Roma, venerdì 25 novembre 2022– la FP CGIL Polizia Penitenziaria è favorevole alla conquista del reato di tortura ma lancia un appello al Governo e al Ministro Nordio sulla effettiva applicabilità all’interno degli istituti di Pena.

A parlare è Mirko Manna della FP CGIL Polizia Penitenziaria Nazionale che esprime forti perplessità sull’applicazione del reato di tortura all’interno dei penitenziari italiani.

Spiega Manna: “Dall’introduzione del reato di Tortura nel Codice penale italiano con Legge n. 110 del 2017, disciplinato agli articoli 613bis e 613ter, all’interno del titolo XII dedicato ai delitti contro la persona, ancora oggi l’Amministrazione Penitenziaria non è stata in grado di fornire chiare regole d’ingaggio e strumenti di contenimento adeguati, al fine di evitare quelle colluttazioni durante gli eventi critici che si verificano giornalmente nelle Carceri Italiane e che vedono feriti quasi sempre i Poliziotti penitenziari.
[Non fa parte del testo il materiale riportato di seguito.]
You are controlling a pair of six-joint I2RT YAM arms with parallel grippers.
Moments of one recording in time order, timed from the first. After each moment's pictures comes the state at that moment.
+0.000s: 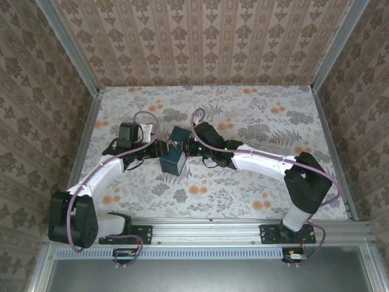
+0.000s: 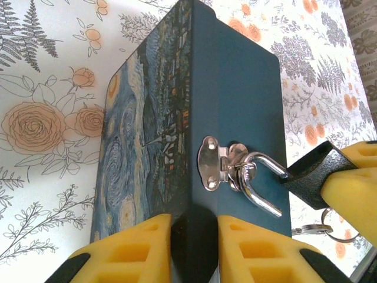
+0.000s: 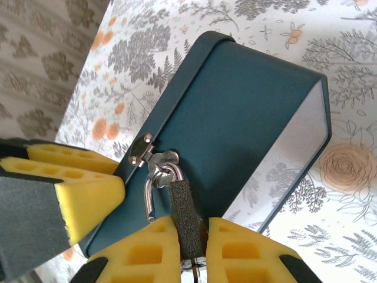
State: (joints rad) left arm -0.27 1.26 0.75 -0.30 0.56 -0.35; right arm 0.82 1.68 1.14 -0.07 0.02 0.77
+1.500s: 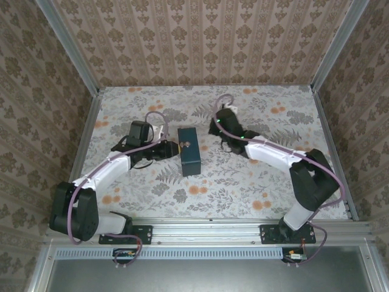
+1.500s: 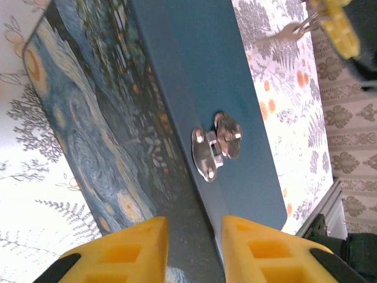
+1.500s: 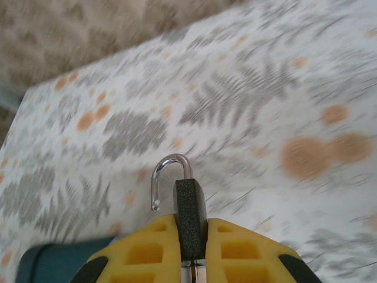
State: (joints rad) left arm -0.37 1.33 0.80 -0.30 0.66 -0.48; right arm 0.56 1.64 1.10 -0.01 0.27 0.69
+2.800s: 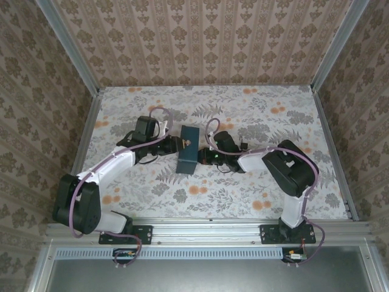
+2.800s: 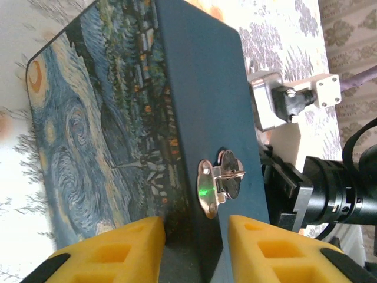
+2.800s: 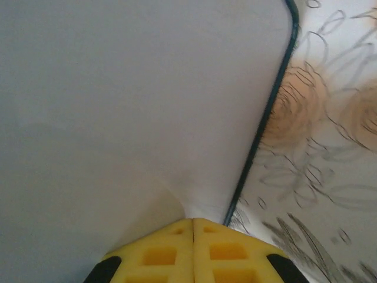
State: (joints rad) left arm -0.42 1.39 0.87 -0.27 0.55 -0.53; right arm 0.62 1.90 0.88 0.40 -0.41 0.75
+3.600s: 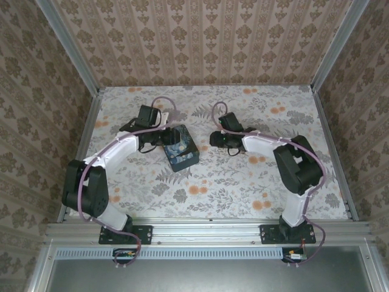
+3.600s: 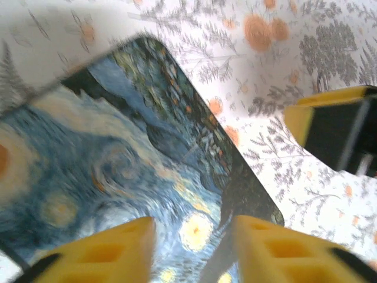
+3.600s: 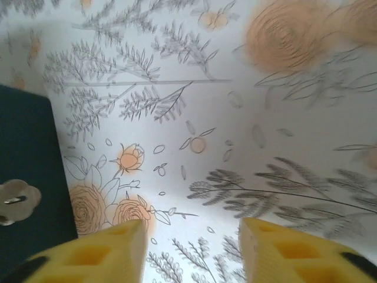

Sin dall’introduzione del reato di tortura, non è stata posta alcuna attenzione ai diritti delle donne e degli uomini della Polizia Penitenziaria che sono costretti a decidere se applicare Ordini di Servizio Obsoleti, ma vigenti, rischiando una possibile condotta perseguibile penalmente dal reato di Tortura oppure essere passibili di procedimento disciplinare: basti pensare ai fatti di cronaca di Santa Maria C.V., Bari, San Gimignano, Firenze ecc ecc… ancora al vaglio degli inquirenti. 

Aggiunge Mirko Manna FP CGIL Nazionale: “Sicuramente il Carcere non deve essere un luogo chiuso al mondo esterno e non è certo il personale del Corpo di Polizia Penitenziaria che lo vuole così, ma è indispensabile fare una seria riflessione su quanto avvenuto con i precedenti Governi che hanno predicato umanità della pena senza sostituire quelle strutture borboniche chiamate “istituti penitenziari”, che ledono la dignità umana, compresa quella dei lavoratori della Polizia Penitenziaria.

Conclude Manna: “Auspichiamo che Ministro Nordio apra un tavolo di confronto con le parti sociali affrontando concretamente i problemi che attanagliano il sistema Penitenziario che, invece di tendere al trattamento e alla rieducazione, è divenuto una “trappola giuridica” per i Poliziotti penitenziari che da un lato sono incaricati dallo Stato di garantire la sicurezza, e dall’altro sono potenzialmente “colpevoli” qualunque azione pongano in essere.